As the stress amplifies, it is more difficult to maintain a high level of coherence especially in level 4. If I thought I was doing well level, 4 asked me to dig deeper. Where I was consistently 80% in high coherence in Level 3 I was now barely able to achieve 50%. It is a bit 2 steps forward and 3 back. I have had one good result. An exception rather than it being the rule.
I now force myself to focus on the breath to discover what is the optimal practice. I got by previously with purely thoracic breathing (breathing into the chest cavity). One of HeartMath’s tools is Heart focused breathing. No surprises then that this too was my go-to practice. Then in one of the webinars, I heard diaphragmatic or abdominal breath being discussed. I had known the importance of this for a few years but really hadn’t been committed to doing it for myself.

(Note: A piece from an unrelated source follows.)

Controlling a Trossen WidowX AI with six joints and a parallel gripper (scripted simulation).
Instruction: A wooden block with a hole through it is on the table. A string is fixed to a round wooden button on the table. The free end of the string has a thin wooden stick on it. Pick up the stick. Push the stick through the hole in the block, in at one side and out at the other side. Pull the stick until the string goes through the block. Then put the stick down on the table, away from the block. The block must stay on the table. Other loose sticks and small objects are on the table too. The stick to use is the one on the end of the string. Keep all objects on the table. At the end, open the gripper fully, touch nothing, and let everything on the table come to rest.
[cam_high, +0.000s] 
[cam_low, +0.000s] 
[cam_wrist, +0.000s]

Here was the impetus I needed if I was to achieve consistency in high coherence in Level 4. When life is less stressful it is easier to focus on the diaphragmatic breath and maintain a mantra while breathing. I can usually keep the prevailing stormy thoughts in the background but from time to time they enter the foreground and interrupt the coherent patterns HRV is describing on the Inner Balance software. I’ll persevere until I master Level 4.

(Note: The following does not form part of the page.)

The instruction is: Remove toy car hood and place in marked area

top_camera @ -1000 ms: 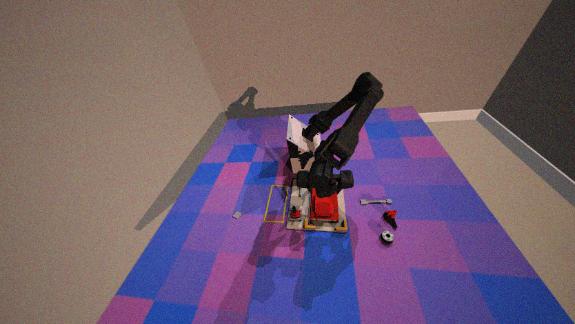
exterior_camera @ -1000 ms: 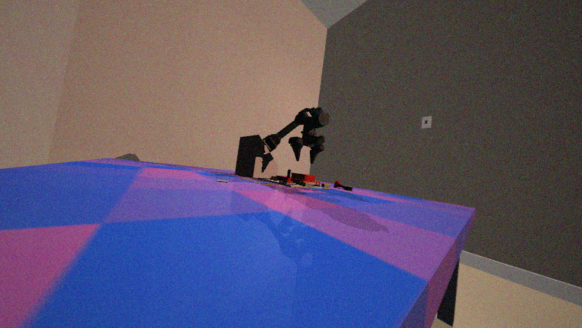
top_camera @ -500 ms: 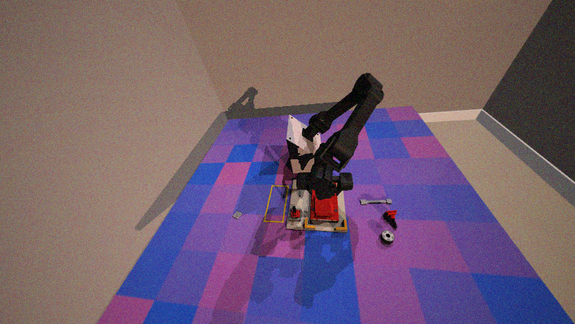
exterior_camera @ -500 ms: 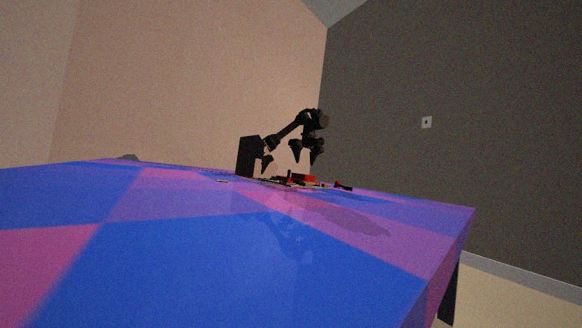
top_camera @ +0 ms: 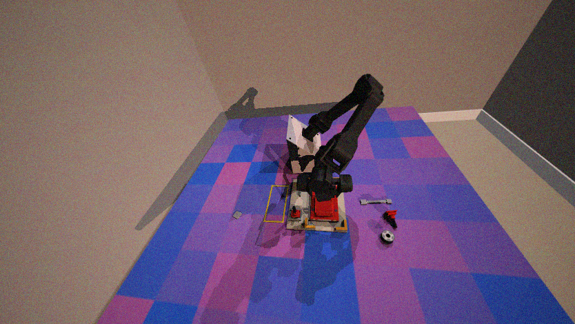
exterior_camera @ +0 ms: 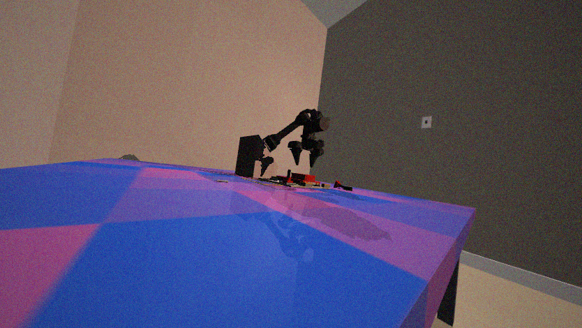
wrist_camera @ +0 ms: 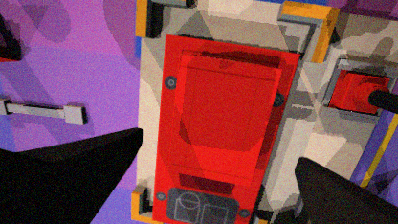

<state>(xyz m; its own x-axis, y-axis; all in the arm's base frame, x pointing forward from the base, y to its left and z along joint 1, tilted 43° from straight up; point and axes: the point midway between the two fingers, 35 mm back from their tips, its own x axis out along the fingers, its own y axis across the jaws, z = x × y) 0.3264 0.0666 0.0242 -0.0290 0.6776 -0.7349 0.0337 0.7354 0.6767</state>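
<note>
Now: gripper tip 5 cm above the red hood. Round my gripper tip: grey wheel 11 cm ahead, 21 cm to the left, 8 cm below; then grey bar 3 cm behind, 21 cm to the left, 8 cm below; then grey fixture plate 2 cm behind, 2 cm to the right, 7 cm below.
</note>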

As well as the software to illuminate our HRV and the benefits of coherence HeartMath has developed a series of other tools to enhance our experience.
HeartMath Tools
In the process of putting this post together, we’ve been sitting with a broken-down car hanging over us. Trying to make decisions about what to do next without an explicit diagnosis of the problem. Time is short. We have to get back to work. Stress comes on when we’re in the dark about what our next steps will be.
We have a definite case of not being able to control what is happening in our external world. Can we then control what is going on in our internal world, in our psyche? Luckily HeartMath has created some tools to help us with that.
Heart Focused Breathing Technique – simply placing attention in the area of the heart and imagining breathing into it.
Quick Coherence – the previous technique with the addition of you re-experiencing a positive emotion from your past.
Coherent Communication Technique – communicating from the space you’ve engendered in the previous techniques
Heart Lock-in – locking in the heart coherence and then radiating those vibrations out into the universe
Attitude Breathing – noticing feelings that aren’t serving you and deciding on a replacement feeling and breathing that through your heart.
Freeze-Frame – acknowledge challenging attitudes and feelings associated. Heart-focused breathing of appreciation or care. Ask for insight into new solutions regarding challenges
When you find yourself in a situation you realize you can’t change because there are other forces working on this situation, there are other people’s inputs at play here remember to go to your heart and develop a positive or appreciative feeling. If an insight arises follow it or respond appropriately in the moment.
The Stoic philosophy holds good for HeartMath – accept what you can’t change (what is occurring in the external world) and change what you (your inner self and how you respond to the world).